Я осмелюсь напомнить читателю еще об одном романе, начатом, когда автору было двадцать три года, как Шолохову в момент публикации первого тома «Тихого Дона». Молодой автор закончил свой эпос в тридцать лет (Шолохов — в тридцать пять). Паузы между написаниями новых частей романа все возрастали и возрастали (как и у Шолохова): первые главы «Онегина» написаны стремительно, а вторая половина книги — главы с пятой по восьмую — писались медленно и трудно, так что автор и не чаял закончить сочинение. Главное же — он и не знал, чем ее закончить. Его Онегин с равной легкостью мог прийти к декабристам, поехать воевать на Кавказ, а то и все сразу — прийти к декабристам и оттуда попасть на Кавказ; ясно было одно — умный и сильный герой выломился из своей среды, потерял женщину, убил друга и оказался в роковой пустоте. «Тихий Дон» — про то же самое; и как Пушкин в двадцать третьем году, в Одессе, «даль свободного романа сквозь магический кристалл еще неясно различал», — так и Шолохов в начале работы понятия не имел, куда придет Мелехов. И это, в сущности, по русским обстоятельствам неважно — ибо все одинаковы; из «Тихого Дона» вполне ясно, что красные и белые леплены из одного теста, все они бывшие соседи, и категорически невозможно понять, почему одни пошли убивать других.
Для Онегина в финале, как для бедной Тани, «все были жребии равны»; человеку выжженному, опустошенному — либо просто слишком талантливому — деваться некуда. Отсюда искание смерти, невозможность приложить себя ни к одному из дел, какими увлекается большинство, неспособность опьяняться коллективными гипнозами — самая что ни на есть байроническая тема, а байронизм ведь — удел молодых.

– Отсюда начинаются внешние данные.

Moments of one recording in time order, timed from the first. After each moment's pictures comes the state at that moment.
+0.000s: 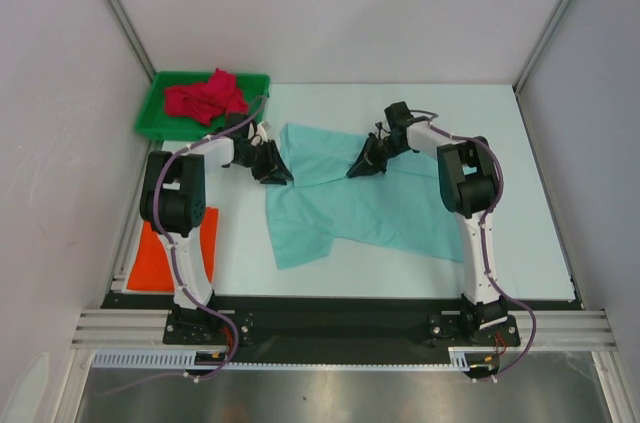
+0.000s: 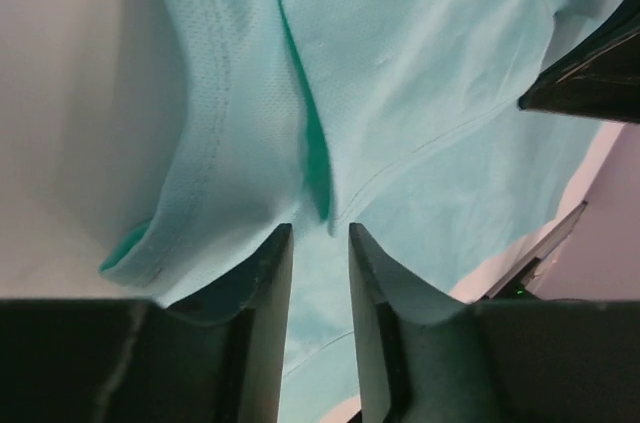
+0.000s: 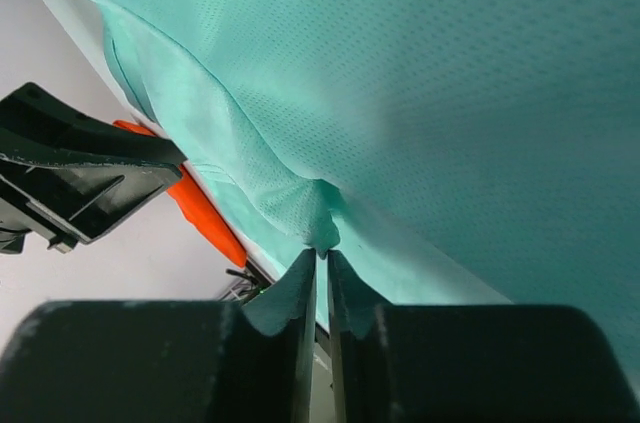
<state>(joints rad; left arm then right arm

Особенно начитанных молодых (Шолохов в молодости читал много и бессистемно). Мелехов достойно пополнил плеяду лишних людей в русской литературе — и не зря в его фамилии (только «о» заменено на «е») прочитывается шолоховская. Молодой талантливый чужак, равно ненавидящий белых и красных, — вот гипотетический автор эпопеи, и, чем вычислять этого автора среди шолоховских ровесников и соотечественников, я предпочитаю допустить, что это он сам и был. Потому, что эта же коллизия — сильный человек, не нужный собственной Родине, — прослеживается и в гениальном, несомненно аутентичном его рассказе «Судьба человека».

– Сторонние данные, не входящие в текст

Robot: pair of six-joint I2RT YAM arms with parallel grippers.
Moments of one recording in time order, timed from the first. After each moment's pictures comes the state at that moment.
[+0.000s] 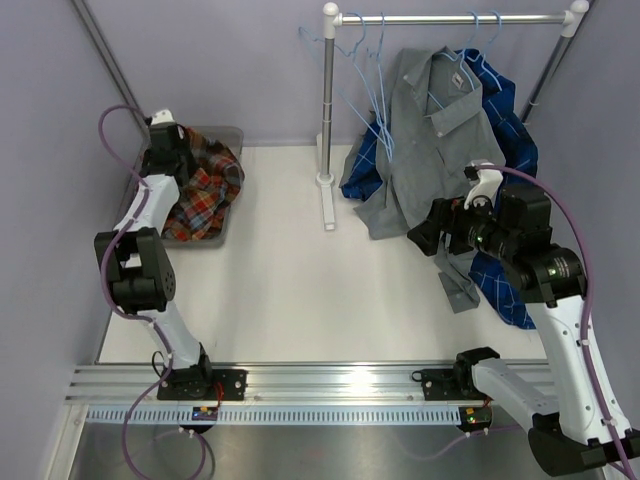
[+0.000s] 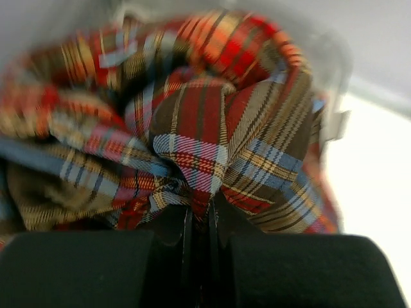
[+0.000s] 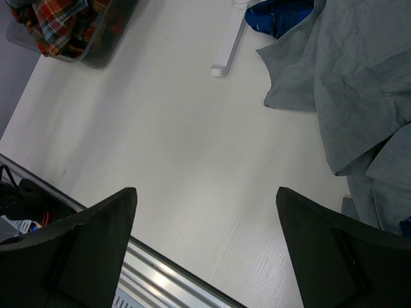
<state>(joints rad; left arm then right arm) 0.10 1.80 1.50 -0.19 -0.16 -0.25 0.22 0.90 1.28 -0.87 -0.36 0.19</state>
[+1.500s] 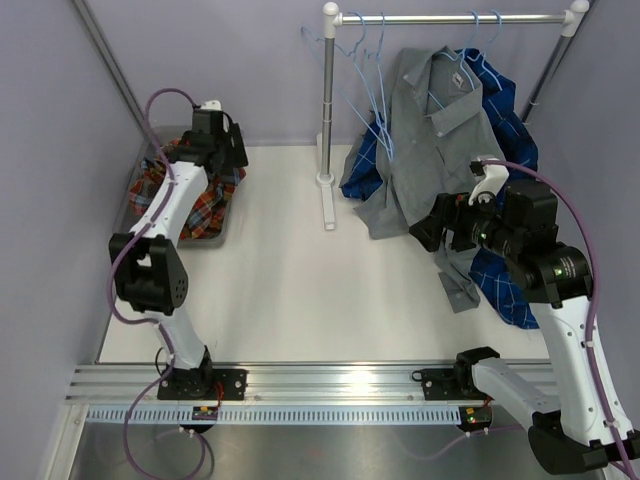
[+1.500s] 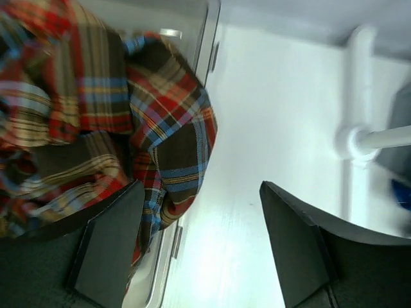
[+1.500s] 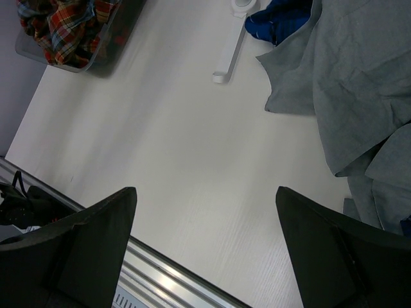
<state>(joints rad) -0.12 1.76 1.68 -0.53 -0.16 -0.27 0.22 0.92 1.33 -0.89 -0.34 0.21</state>
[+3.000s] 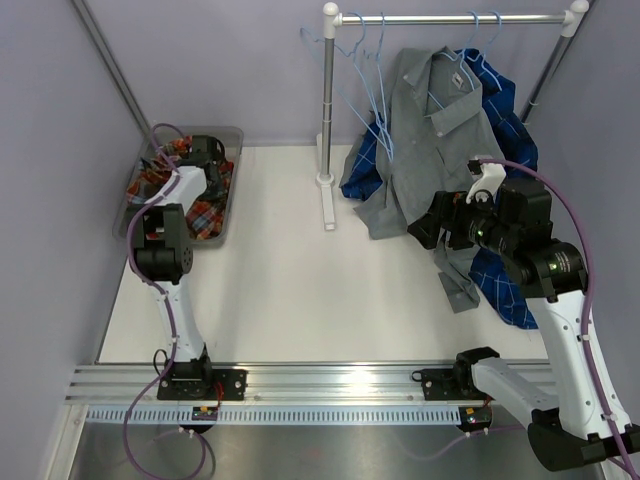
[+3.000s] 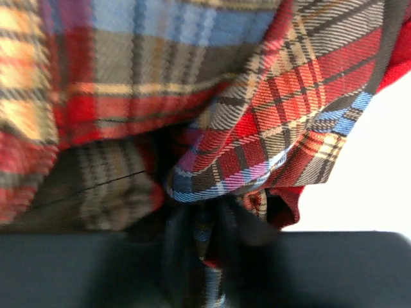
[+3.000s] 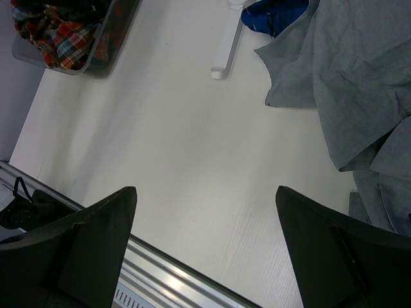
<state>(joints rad) 0.01 2.10 1.66 -0.55 -0.24 -0.30 0.22 0.93 1.32 -0.88 -0.33 0.25</state>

Шолохов, правда, заканчивал роман зрелым писателем, а потому угадал единственное пристанище человека, лишившегося всех убеждений и всех надежд. Таким пристанищем оказывается семья — самая тесная, кровная, родовая связь. И потому Григорий Мелехов в финале «Тихого Дона» держит на руках сына — «это было все, что покамест связывало его с этим огромным, блистающим под холодным солнцем миром» (изощренный стилист никогда себе не позволит такого нагромождения творительных падежей, но Шолохов был не стилист, а прозаик, совсем другое дело). Наша страна, лишившись всех смыслов и всех надежд, тоже обратилась к самому древнему, кровному и родовому, но и самому темному, звериному: к «Своим». Я уже писал о том, что названия фильмов последних лет — «Брат», «Сестры», «Свои», «Родственники» и даже «Мой сводный брат Франкенштейн» — выстраиваются в странную, смутную летопись степеней родства. Но родство остается тому, у кого нет ничего другого: безрадостный итог страшного века, оставившего Россию с тем же кругом неразрешенных проблем, по которому она ходила весь девятнадцатый и весь двадцатый. Ничто в новом веке не указывает на внезапное обнаружение новой национальной идентификации. А стало быть, Григорию Мелехову останется вечно выбирать между женой и любовницей — как выбирает Россия между свободой и величием, — а в конце концов терять и то, и другое.